Task instructions: Copy each line from the data that has the word "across" in it.
** Opening The data block **
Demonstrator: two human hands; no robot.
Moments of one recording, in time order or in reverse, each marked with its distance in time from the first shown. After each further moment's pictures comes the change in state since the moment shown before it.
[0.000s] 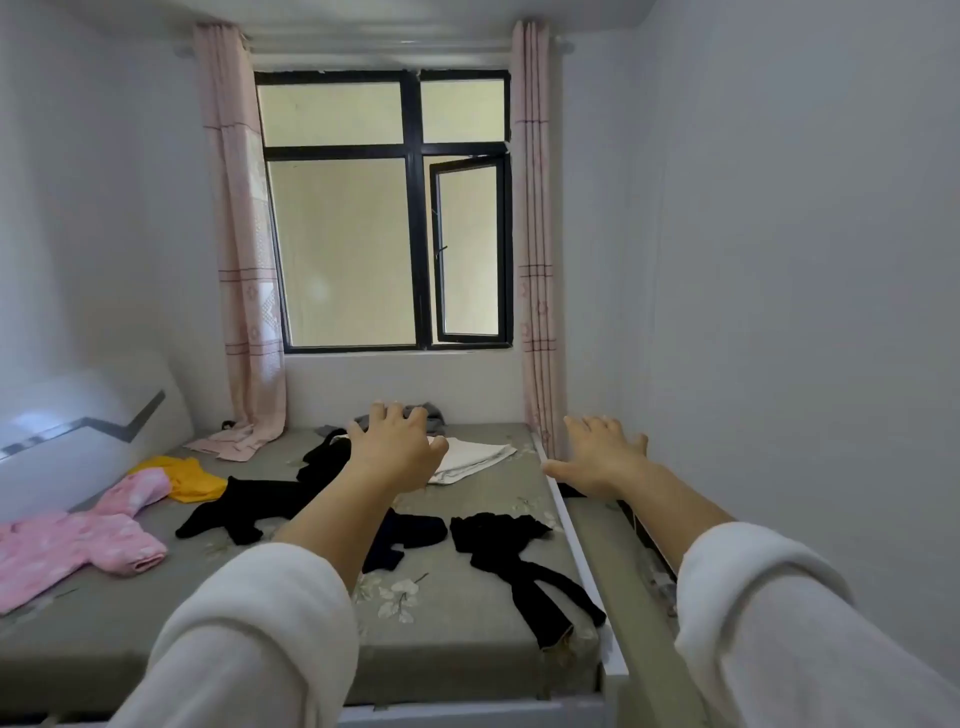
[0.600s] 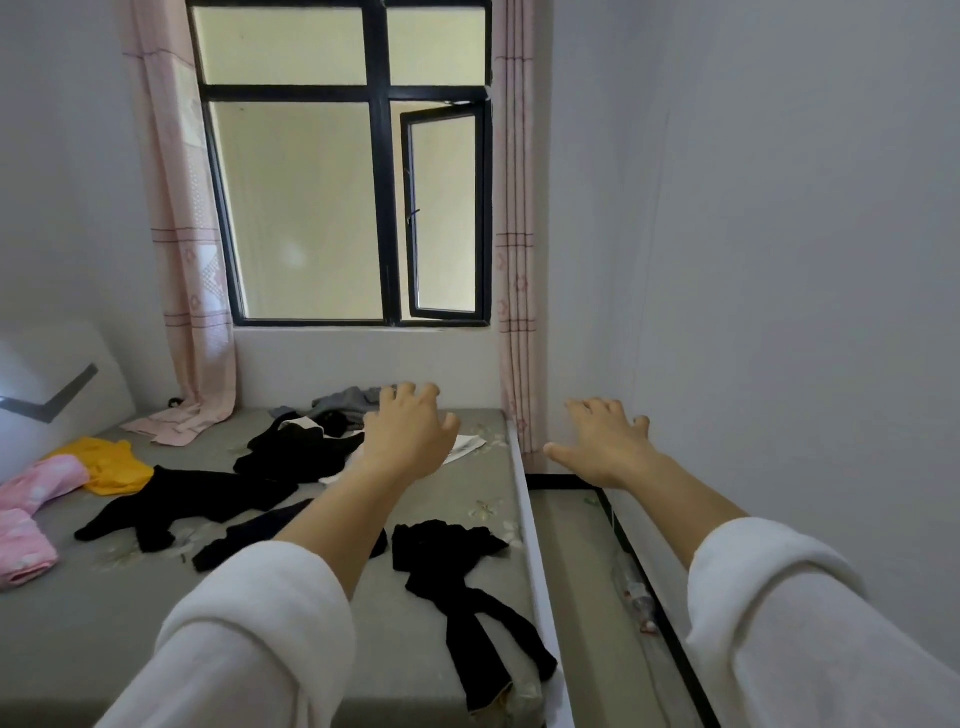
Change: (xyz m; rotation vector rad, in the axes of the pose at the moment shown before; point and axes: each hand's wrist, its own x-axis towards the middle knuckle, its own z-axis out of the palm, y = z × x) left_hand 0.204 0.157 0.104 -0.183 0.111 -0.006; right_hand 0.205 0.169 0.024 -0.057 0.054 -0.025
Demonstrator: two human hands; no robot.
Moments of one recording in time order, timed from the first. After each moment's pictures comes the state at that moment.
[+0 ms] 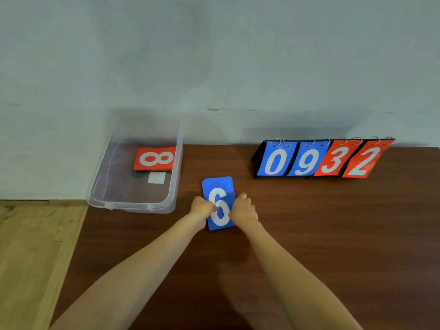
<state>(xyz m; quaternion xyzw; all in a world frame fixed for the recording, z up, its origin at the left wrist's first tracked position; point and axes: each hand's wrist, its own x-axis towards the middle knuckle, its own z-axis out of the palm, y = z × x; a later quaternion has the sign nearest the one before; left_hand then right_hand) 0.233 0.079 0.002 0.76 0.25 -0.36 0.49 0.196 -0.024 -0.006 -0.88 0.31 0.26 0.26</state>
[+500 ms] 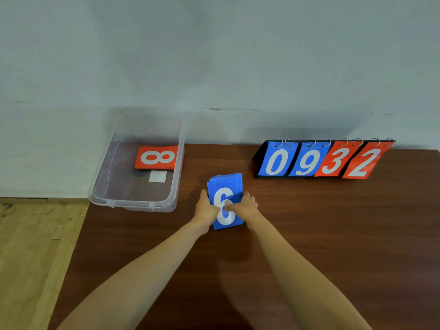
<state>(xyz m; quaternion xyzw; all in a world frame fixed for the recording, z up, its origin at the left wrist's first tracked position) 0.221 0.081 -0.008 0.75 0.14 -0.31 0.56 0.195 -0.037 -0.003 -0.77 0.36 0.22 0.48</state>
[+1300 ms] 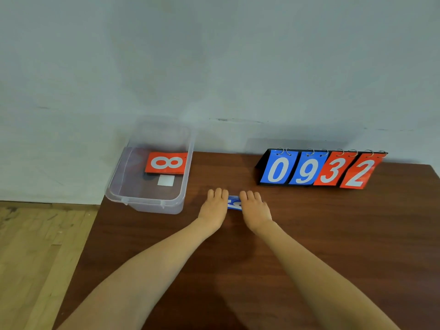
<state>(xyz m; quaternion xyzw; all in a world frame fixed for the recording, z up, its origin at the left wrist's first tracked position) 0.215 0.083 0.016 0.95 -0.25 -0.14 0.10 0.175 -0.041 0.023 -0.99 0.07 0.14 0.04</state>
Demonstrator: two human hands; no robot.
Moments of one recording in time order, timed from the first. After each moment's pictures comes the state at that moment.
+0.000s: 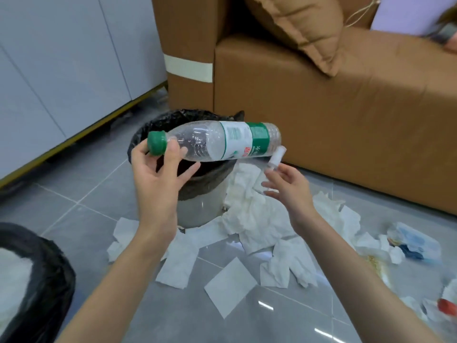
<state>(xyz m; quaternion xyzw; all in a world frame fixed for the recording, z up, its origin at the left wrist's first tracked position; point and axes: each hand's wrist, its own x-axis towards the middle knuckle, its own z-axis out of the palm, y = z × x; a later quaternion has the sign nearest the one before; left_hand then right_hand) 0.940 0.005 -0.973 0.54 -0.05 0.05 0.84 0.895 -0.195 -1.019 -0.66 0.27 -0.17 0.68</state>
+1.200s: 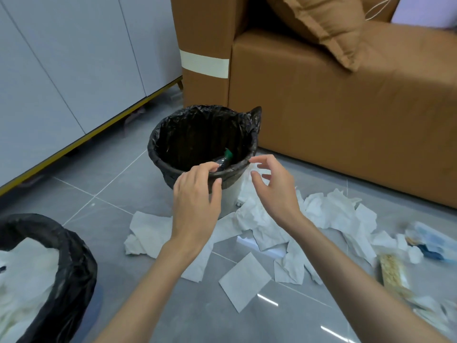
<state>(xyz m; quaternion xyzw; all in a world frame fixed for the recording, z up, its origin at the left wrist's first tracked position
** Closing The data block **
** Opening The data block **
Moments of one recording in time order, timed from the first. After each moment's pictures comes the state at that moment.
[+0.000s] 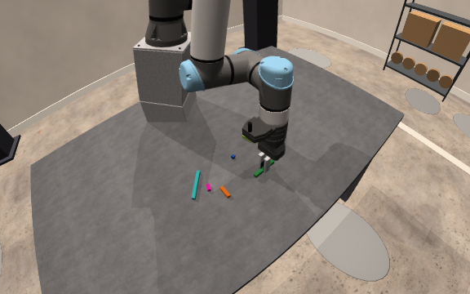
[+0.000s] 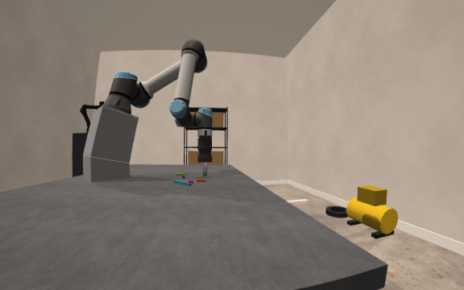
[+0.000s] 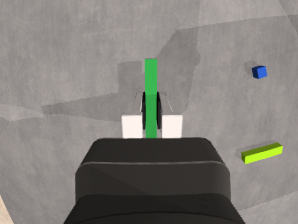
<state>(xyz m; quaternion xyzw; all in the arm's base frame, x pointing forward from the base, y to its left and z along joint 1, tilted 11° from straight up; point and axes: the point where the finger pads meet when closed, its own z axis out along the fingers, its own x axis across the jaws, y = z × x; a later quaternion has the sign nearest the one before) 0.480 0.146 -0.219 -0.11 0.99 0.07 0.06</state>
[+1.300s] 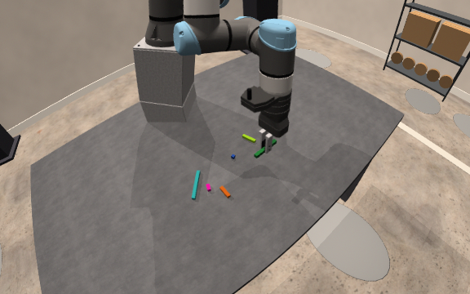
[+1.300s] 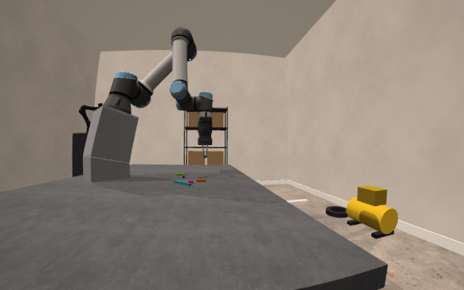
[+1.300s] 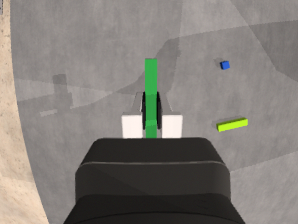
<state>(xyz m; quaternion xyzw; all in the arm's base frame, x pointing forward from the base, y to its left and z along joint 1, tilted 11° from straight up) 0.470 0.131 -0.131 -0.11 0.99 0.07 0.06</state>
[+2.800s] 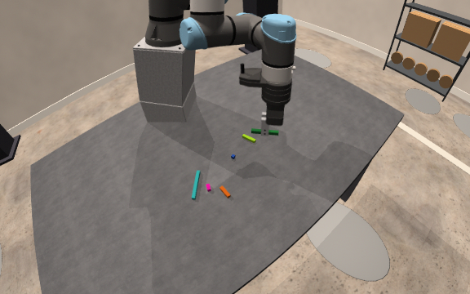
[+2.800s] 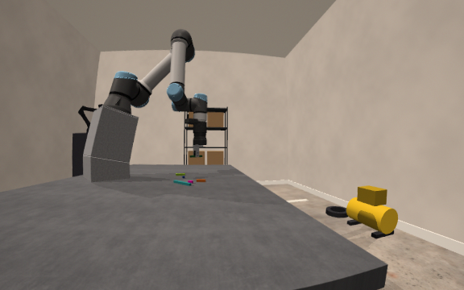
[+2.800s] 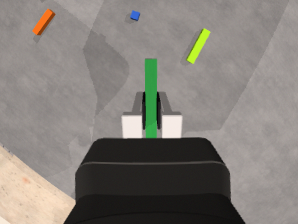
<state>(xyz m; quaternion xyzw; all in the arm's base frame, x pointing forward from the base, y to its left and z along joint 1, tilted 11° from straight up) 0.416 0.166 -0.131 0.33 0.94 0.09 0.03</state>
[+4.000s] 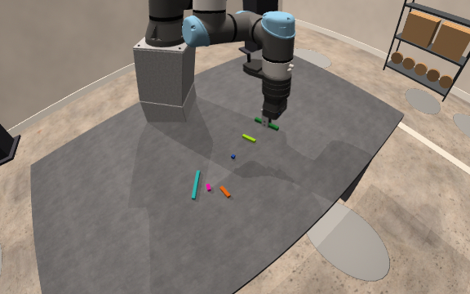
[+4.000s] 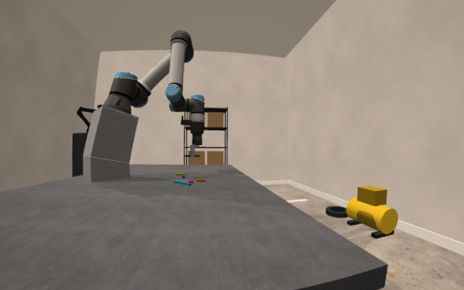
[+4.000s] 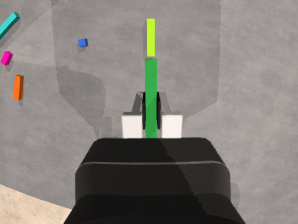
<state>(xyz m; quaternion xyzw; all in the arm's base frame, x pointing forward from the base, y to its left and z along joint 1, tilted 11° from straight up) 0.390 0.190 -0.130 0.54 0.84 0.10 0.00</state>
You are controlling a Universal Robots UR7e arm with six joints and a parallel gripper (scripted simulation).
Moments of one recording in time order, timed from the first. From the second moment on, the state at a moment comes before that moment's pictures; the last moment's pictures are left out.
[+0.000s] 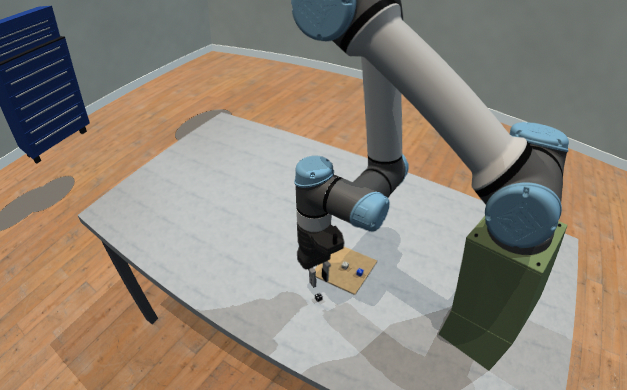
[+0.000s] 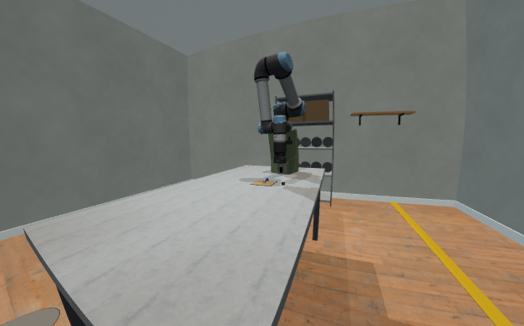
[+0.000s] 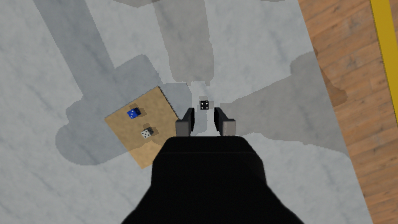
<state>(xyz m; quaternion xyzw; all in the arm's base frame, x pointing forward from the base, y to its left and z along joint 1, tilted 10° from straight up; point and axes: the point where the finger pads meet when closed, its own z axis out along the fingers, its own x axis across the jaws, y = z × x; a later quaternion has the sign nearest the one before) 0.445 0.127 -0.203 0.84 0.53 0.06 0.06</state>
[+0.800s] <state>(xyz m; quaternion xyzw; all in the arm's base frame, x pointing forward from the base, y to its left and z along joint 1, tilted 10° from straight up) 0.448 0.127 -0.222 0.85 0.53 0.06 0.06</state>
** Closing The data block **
Answer to this problem:
<state>(xyz m; quaternion xyzw; all in the arm's base frame, x pointing forward from the base, y to its left and z along joint 1, tilted 11° from straight up; point and axes: the point where the finger pads meet when closed, its own z axis out along the fingers, its own x axis across the jaws, y = z × x; a later quaternion has the sign nearest the one before) 0.480 0.146 -0.219 -0.11 0.99 0.07 0.06</state>
<state>(xyz m; quaternion xyzw; all in the arm's base frame, x pointing forward from the base, y to its left and z along joint 1, tilted 10° from straight up; point and axes: the point where the finger pads meet when closed, its own z axis out along the fingers, its own x axis across the jaws, y = z × x; a later quaternion has the sign nearest the one before) 0.445 0.127 -0.203 0.84 0.53 0.06 0.06</state>

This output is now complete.